- **Task objective**: The exercise calls for the lines from the one containing "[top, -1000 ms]" to the end of the data below to be output exactly, pictures excluded.

- **Information shown**:
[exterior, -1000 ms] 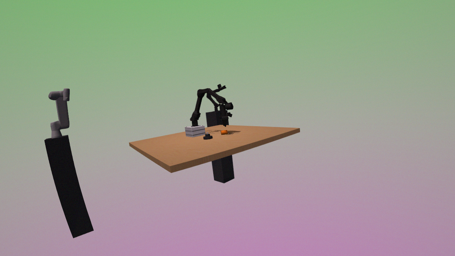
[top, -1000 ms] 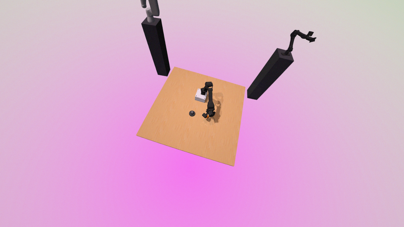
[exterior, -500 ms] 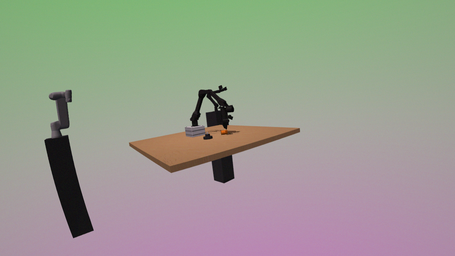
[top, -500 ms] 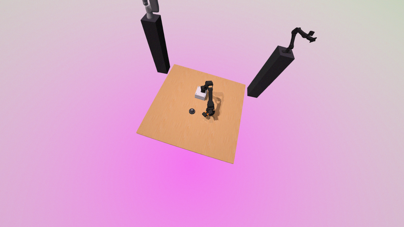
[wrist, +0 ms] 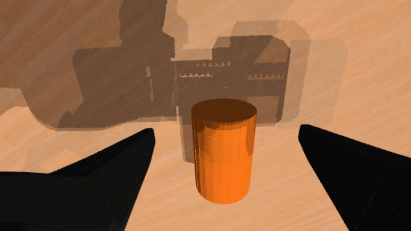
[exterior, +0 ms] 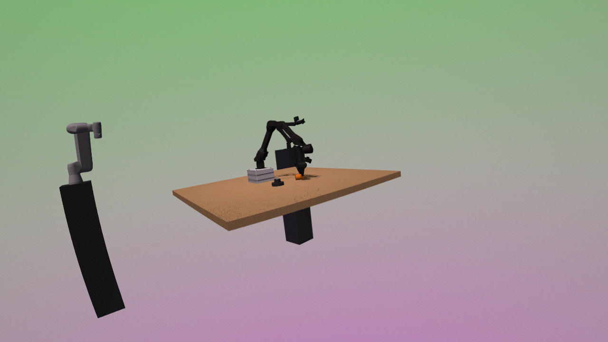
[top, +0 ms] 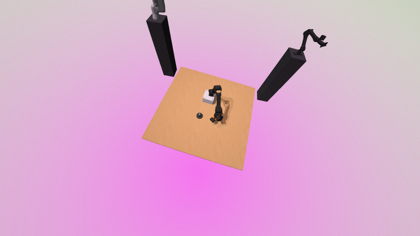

- **Answer box**:
[top, -1000 ms] 
[exterior, -500 ms] 
[top, -500 ms] 
[wrist, +0 ms] 
[exterior, +0 ms] 
[top, +0 ms] 

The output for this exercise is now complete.